• WHAT YOU NEED TO DO
An exact transcription of every record below is required, with the pictures left out.

• EXTRACTED INFORMATION
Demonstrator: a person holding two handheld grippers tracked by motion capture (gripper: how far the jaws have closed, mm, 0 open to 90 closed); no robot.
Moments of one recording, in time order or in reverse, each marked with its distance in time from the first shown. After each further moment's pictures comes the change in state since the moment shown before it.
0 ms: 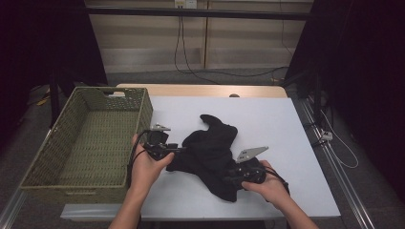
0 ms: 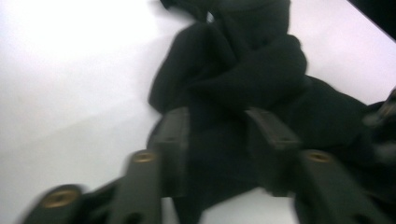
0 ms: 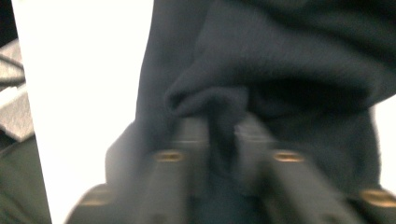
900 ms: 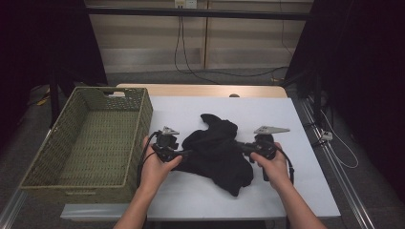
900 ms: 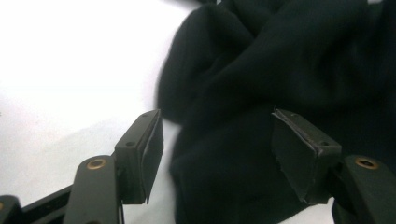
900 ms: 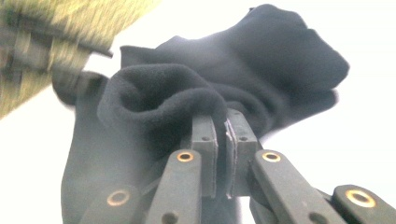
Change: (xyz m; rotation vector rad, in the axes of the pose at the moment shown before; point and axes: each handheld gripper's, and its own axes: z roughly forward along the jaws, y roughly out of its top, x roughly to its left) left arm -0.001 -0.007 0.032 -0.002 0.032 0.033; right arm -0.065 0.018 -0.020 -0.298 -0.157 0.260
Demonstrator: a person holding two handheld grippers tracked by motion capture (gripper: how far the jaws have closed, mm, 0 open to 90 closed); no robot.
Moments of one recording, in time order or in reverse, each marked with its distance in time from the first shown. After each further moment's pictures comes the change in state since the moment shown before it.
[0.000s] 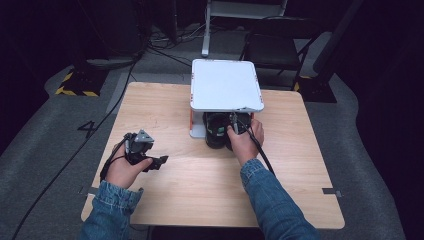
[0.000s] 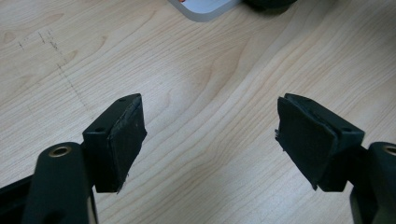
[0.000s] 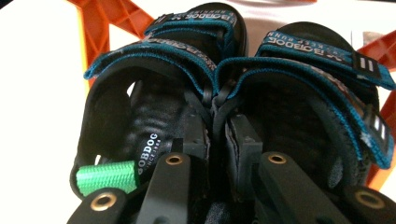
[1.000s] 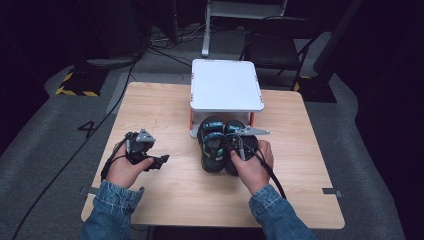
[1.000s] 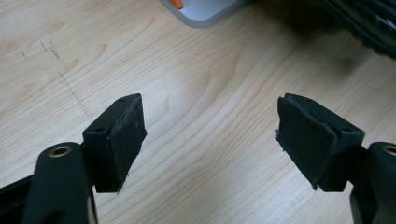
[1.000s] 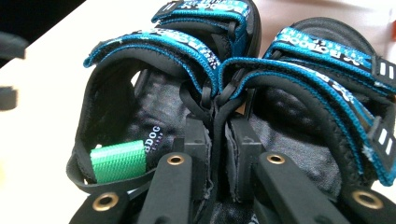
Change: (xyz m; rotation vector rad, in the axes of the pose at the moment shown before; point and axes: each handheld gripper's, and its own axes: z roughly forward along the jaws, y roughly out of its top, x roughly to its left) left arm -0.003 0.005 -0.002 -0.005 0.012 0.021; right arm 0.037 -0.035 -0.100 0.017 0.123 -0.061
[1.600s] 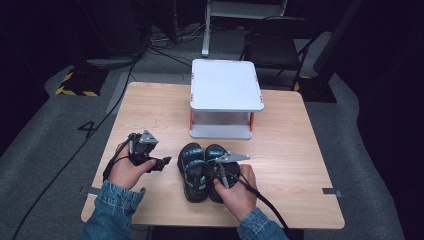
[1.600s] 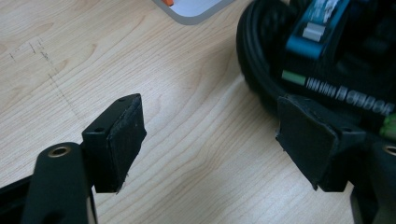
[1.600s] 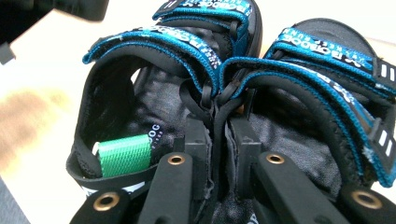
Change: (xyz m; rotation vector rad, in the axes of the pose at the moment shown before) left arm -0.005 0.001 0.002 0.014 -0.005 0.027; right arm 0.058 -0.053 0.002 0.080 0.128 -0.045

• ANSWER BELOW
Demonstrator: a person holding two handheld grippers tracked by motion capture (gripper: how far the jaws have closed, mm, 0 open to 90 closed); no robot.
Moments of one recording, in time order or in reverse, each marked with its distance in time from the first shown. After each further moment's pictures comes the change in state since the moment shown before it.
0 ms: 
0 ms: 
0 ms: 
900 ms: 
900 ms: 
900 ms: 
Change: (xyz m; rotation vector rad, in the axes of the pose at the moment shown before; point and axes: each handheld gripper's, and its own axes: z roughly forward along the jaws, y roughly out of its top, x roughly to its left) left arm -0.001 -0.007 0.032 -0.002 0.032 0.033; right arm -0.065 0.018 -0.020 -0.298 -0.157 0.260
Demonstrator: a person holding two handheld grippers tracked by motion capture (gripper: how far the jaws have closed, mm, 0 open to 90 closed); no robot.
Moments of one recording, in time order or in reverse, each marked with its distance in time from the first shown. After each further moment's pictures comes the change in state since the moment shown before it.
[0.000s] 
[0.000s] 
[0.000s] 
[1.000s] 
[1.000s] 
[1.000s] 
Change: (xyz m; rotation vector rad, in the axes of the pose at the moment shown before; point and axes: each handheld gripper's, and its own axes: z roughly forward along the jaws, y roughly out of its top, x roughly to its left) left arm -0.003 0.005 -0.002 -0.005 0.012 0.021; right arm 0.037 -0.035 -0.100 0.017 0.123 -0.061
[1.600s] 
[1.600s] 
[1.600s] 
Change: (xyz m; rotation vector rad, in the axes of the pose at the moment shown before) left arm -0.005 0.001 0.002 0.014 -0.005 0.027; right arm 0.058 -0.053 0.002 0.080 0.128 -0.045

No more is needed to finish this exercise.